Task: Print the lines of the data, starting with the first, up to and including the line where "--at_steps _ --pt" appears.
-- Material supplied follows --
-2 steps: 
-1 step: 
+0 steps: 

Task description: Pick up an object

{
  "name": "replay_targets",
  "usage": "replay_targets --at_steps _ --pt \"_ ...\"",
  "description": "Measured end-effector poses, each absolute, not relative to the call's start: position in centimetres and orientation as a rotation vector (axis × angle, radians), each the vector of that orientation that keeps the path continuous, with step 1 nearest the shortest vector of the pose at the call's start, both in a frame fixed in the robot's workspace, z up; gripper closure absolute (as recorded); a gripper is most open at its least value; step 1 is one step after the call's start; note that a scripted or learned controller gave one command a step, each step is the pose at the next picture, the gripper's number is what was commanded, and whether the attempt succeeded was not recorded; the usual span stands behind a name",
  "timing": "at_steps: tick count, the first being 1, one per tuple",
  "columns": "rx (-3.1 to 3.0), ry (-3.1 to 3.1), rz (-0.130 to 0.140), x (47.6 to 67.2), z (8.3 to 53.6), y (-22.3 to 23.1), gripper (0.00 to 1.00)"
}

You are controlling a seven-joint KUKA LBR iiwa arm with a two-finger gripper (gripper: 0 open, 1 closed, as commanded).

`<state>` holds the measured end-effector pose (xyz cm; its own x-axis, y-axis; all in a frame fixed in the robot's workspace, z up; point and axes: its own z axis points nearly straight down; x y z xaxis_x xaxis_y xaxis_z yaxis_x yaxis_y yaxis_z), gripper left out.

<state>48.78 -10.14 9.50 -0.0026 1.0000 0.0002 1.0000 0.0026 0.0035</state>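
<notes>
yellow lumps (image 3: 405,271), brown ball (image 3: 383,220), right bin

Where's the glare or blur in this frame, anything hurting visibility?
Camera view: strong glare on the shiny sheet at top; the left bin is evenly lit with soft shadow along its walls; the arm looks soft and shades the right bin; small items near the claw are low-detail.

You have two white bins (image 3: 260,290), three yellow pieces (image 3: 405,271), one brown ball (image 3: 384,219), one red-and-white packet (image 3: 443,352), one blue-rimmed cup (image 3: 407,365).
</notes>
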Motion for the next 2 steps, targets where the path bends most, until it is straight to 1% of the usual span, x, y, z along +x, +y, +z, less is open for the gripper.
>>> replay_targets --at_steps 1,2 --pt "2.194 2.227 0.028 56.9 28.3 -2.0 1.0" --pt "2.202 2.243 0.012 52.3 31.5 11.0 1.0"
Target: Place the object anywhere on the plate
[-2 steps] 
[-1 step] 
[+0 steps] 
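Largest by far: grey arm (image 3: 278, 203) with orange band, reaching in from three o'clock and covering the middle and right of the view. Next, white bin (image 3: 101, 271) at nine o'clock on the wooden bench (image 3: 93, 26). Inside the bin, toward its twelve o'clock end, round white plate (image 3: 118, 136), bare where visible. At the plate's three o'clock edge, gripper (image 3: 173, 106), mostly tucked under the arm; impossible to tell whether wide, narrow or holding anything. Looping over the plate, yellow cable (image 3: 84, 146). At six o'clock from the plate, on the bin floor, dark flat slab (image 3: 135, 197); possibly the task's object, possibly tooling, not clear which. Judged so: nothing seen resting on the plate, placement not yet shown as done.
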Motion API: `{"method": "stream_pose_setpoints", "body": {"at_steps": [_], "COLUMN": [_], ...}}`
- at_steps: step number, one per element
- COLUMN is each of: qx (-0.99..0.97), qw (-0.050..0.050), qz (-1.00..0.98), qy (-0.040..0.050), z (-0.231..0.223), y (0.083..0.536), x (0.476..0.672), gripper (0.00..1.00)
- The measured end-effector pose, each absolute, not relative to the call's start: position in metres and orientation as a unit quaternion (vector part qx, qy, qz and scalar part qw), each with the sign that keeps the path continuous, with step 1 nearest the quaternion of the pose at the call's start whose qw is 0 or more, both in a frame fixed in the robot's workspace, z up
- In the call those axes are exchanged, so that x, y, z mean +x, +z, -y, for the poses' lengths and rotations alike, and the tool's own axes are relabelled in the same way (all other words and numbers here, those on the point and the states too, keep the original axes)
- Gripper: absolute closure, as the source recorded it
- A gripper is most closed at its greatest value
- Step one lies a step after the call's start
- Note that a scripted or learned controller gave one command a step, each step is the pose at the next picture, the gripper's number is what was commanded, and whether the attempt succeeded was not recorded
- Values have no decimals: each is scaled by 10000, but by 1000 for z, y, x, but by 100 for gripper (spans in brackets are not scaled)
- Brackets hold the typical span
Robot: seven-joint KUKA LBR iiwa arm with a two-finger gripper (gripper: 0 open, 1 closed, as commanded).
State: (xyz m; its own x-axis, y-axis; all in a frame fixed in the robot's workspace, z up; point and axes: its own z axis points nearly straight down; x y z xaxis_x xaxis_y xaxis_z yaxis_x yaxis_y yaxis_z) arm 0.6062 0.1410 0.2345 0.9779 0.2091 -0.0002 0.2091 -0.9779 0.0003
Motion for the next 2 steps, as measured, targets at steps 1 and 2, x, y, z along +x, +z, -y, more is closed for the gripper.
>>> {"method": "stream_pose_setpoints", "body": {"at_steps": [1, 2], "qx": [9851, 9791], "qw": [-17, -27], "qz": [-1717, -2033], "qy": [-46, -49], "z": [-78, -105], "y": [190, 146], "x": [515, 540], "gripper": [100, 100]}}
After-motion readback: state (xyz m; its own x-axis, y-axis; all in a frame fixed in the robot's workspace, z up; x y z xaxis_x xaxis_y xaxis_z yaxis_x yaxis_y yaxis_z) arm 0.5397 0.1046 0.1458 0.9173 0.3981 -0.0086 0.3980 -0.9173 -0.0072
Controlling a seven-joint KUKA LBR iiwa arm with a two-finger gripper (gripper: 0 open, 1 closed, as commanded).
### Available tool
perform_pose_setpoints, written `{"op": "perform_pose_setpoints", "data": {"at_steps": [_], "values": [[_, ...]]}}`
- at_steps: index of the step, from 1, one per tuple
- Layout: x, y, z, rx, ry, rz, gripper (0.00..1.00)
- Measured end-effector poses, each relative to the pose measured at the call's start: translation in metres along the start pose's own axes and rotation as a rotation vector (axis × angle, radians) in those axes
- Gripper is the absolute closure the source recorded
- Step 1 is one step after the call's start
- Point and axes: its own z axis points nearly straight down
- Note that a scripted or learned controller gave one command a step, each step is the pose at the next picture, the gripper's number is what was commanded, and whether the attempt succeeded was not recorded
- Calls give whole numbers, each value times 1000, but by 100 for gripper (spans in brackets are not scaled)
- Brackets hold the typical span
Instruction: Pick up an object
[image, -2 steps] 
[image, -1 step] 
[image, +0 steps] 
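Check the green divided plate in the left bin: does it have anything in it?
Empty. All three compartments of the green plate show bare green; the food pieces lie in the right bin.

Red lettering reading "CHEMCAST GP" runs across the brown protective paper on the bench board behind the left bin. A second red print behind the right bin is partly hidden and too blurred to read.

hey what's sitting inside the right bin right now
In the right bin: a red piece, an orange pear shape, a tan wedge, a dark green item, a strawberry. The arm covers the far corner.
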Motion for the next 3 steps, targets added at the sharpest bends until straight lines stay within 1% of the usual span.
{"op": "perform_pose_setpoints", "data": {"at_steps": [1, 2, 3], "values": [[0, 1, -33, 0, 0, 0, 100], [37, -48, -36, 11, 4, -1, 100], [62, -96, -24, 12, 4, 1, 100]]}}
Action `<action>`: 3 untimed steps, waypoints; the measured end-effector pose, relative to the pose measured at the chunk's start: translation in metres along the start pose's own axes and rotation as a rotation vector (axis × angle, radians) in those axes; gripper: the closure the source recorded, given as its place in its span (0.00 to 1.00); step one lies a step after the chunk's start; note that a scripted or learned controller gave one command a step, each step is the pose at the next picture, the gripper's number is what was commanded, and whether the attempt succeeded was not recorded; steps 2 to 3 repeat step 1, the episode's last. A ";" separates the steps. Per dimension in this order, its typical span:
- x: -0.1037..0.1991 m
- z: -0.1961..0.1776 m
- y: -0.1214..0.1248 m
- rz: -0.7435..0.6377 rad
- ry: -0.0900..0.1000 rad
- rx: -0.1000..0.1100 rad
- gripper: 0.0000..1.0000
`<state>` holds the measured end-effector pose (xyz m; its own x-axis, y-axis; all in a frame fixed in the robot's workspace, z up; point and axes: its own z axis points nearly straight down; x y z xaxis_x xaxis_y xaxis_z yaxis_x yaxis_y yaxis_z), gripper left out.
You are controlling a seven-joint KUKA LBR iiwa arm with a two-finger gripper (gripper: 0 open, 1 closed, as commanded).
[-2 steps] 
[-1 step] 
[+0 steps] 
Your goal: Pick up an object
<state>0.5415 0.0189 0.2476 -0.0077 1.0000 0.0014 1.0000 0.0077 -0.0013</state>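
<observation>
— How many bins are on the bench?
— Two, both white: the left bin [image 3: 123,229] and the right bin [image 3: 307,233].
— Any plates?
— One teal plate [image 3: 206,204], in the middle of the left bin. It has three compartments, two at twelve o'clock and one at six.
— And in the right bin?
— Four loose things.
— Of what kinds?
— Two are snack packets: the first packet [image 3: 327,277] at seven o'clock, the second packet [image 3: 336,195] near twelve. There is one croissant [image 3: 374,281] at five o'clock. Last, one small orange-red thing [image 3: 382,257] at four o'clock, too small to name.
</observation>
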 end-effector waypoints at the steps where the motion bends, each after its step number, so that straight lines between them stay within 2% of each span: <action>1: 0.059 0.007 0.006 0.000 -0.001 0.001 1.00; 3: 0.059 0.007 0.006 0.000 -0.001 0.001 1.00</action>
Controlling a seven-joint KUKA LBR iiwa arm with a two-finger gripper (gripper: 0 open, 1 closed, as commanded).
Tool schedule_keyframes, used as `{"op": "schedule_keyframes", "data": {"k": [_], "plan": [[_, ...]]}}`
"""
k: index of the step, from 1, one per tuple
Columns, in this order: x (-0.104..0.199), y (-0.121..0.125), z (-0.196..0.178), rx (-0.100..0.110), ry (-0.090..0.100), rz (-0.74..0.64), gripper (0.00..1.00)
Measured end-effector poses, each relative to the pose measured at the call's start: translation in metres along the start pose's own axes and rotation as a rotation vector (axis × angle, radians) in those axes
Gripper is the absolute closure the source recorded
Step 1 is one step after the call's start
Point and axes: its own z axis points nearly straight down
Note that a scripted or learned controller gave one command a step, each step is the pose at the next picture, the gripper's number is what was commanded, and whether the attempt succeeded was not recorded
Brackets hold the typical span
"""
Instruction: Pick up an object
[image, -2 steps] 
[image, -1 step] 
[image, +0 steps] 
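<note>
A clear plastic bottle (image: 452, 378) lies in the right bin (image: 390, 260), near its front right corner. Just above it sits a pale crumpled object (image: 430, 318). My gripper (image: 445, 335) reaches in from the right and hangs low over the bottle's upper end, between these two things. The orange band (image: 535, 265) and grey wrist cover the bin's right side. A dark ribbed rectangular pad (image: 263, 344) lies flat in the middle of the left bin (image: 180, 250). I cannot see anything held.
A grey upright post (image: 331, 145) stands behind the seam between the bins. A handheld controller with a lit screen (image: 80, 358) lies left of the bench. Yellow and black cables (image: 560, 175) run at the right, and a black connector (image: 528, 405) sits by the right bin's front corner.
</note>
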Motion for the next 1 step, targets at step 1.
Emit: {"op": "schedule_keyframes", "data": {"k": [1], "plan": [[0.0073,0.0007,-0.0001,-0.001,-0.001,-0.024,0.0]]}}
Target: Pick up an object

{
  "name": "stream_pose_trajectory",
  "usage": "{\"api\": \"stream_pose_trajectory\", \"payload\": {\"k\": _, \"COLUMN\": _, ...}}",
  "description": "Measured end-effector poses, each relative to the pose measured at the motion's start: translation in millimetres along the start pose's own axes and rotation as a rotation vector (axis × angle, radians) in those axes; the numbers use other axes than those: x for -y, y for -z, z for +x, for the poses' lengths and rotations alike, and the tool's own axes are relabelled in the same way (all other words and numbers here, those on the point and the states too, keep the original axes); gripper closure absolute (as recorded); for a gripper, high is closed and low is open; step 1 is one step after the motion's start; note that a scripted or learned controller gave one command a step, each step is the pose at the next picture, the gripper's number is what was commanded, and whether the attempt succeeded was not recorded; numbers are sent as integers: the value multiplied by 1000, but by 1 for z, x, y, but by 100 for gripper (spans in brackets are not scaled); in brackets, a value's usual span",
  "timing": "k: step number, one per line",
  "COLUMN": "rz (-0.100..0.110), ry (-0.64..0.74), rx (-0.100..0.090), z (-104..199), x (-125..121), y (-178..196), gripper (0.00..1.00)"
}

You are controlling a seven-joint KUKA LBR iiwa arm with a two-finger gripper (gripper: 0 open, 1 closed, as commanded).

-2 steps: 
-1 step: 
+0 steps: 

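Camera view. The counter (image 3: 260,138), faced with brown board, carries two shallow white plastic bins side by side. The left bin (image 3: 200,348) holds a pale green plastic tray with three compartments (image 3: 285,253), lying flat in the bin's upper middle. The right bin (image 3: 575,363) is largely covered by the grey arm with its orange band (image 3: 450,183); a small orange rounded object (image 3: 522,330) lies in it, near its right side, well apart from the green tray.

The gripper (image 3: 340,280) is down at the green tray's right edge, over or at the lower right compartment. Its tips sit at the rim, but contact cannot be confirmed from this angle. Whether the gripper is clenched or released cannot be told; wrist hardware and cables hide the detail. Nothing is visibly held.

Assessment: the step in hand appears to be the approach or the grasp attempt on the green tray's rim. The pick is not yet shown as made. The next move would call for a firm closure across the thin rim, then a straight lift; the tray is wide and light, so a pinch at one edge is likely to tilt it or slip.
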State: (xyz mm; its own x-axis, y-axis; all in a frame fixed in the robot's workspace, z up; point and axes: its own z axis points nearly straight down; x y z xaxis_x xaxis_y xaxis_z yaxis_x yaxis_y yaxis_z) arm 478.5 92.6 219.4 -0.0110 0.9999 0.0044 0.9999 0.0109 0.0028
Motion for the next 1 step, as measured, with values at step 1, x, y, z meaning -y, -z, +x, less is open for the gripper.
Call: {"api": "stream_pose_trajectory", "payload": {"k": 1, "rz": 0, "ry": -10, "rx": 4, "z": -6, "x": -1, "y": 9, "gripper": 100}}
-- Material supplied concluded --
Task answer:
-2 steps: 
-1 step: 
+0 steps: 

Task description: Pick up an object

{
  "name": "replay_targets",
  "usage": "replay_targets --at_steps _ --pt \"_ ...\"",

No more output will be given for this exercise.